The study shows that, compared with the existing first-line standard therapeutic drug gefitinib, the progression-free survival (PFS) of patients using Ameile as first-line treatment was significantly prolonged (median PFS: 19.3 months vs 9.9 months), and the duration of remission (DoR) was also significantly prolonged (median DoR: 18.1 months vs 8.3 months); despite the significantly longer duration of dosing in the Ameile group (median duration of dosing: 463 days vs 254 days), the incidence of drug-related rash, diarrhea, elevated AST/ALT, and drug-related serious adverse events (SAEs) was lower (SAEs: 4.2% for almonertinib vs 11.2% for gefitinib).


The above findings demonstrate the safety and efficacy benefits of Ameile for the first-line treatment of EGFR-sensitive mutation-positive locally advanced or metastatic NSCLC. This is the second indication for Ameile. The marketing authorization application for this indication has been accepted by the National Medical Products Administration and included in the priority review category. It is expected to benefit more lung cancer patients after approval.

 

As a leading innovation-driven pharmaceutical company in China, Hansoh Pharma drives development with innovation, strives to create excellence in pharmaceuticals and enhance innovation in China in a focused, dedicated and professional manner, insists on a patient-centered approach, stays focused on unmet medical needs in clinical practice, and pursues to improve human health and well-being by virtue of an advanced innovative R&D system.


About Ameile (Almonertinib Mesilate Tablets)
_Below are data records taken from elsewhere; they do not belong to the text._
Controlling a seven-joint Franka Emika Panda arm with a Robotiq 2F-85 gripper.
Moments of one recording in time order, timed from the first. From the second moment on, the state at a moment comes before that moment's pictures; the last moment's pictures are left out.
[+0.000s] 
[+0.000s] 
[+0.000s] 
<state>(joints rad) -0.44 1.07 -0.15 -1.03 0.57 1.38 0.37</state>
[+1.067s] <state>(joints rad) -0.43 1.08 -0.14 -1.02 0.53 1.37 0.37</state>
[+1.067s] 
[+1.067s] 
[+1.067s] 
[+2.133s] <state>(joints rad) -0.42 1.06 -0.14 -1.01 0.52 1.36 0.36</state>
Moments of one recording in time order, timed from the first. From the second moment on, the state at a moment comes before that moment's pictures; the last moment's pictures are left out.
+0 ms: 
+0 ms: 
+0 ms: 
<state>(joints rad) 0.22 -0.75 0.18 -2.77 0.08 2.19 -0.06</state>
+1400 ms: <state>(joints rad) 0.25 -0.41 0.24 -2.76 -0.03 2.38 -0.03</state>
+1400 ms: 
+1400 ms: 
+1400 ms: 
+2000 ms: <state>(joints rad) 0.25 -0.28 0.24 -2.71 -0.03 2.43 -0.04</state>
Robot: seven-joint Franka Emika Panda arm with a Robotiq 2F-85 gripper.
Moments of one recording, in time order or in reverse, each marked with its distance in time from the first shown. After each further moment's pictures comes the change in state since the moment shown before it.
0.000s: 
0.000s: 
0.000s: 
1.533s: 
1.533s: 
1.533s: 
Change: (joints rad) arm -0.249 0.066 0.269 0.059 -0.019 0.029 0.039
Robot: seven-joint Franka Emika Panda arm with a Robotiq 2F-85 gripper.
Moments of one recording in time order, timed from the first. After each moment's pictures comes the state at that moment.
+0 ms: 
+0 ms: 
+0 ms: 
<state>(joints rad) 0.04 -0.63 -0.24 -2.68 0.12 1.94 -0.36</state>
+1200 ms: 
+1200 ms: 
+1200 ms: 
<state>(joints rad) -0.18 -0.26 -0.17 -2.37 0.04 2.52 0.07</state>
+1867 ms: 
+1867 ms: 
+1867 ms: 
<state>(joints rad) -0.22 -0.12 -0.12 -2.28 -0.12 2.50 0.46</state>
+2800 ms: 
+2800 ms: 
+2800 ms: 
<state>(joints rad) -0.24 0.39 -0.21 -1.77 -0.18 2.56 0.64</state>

Ameile (Almonertinib Mesilate Tablets) is China's first original third-generation EGFR-TKI innovative drug independently developed by Hansoh Pharma, and also the world's first third-generation EGFR-TKI with a median progression-free survival (mPFS) exceeding one year (second-line use). Ameile was included in the National Reimbursement Drug List in December 2020, and became reimbursable in March 2021. With its huge clinical demand and excellent clinical value, Ameile was successfully selected into the Reference List of Medical Institutions Providing Some Negotiated Drugs Newly Included in National Reimbursement Drug List 2020 (First Batch), which will greatly improve the accessibility of domestic innovative drugs.

 

About the 2021 ASCO Annual Meeting

The American Society of Clinical Oncology (ASCO) is the world's leading academic organization for oncology. As one of the world's largest clinical oncology meetings with the highest academic level, the 2021 ASCO Annual Meeting brings together many world-class oncologists to discuss the latest research results in clinical oncology and tumor treatment technologies.